Work instructions ▸
All lines in the listing below that hold the string "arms" are to be tallied, with only the total reported.

Available data ▸
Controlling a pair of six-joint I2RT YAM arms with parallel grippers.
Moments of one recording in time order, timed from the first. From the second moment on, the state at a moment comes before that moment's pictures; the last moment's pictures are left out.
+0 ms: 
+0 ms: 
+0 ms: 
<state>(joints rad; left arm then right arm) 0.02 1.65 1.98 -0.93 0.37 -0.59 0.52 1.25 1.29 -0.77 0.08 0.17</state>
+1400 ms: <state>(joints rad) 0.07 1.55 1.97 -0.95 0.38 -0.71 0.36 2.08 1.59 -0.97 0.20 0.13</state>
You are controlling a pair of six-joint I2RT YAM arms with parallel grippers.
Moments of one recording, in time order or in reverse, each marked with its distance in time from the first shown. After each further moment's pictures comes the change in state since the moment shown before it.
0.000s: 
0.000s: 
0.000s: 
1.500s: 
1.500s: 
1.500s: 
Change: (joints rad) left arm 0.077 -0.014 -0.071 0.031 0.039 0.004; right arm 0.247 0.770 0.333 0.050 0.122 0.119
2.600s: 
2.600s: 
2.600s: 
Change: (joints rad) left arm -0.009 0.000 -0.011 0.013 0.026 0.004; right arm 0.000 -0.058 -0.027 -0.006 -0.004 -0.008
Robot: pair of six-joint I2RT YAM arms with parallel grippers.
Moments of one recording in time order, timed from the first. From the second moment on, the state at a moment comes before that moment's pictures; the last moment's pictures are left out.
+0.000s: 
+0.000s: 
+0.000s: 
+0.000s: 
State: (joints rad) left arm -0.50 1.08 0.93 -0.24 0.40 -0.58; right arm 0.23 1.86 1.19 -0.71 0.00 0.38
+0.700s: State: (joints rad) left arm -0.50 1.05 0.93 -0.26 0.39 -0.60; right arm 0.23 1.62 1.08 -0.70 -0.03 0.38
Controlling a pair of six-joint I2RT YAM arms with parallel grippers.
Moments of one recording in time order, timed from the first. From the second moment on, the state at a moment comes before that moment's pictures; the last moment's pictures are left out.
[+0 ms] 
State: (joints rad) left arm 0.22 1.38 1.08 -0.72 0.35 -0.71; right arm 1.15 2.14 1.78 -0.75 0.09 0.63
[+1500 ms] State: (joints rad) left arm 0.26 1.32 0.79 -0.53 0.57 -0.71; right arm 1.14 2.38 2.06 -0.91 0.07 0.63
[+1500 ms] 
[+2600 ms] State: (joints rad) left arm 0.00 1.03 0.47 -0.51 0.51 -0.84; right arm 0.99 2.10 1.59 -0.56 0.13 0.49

Answer to the problem ▸
4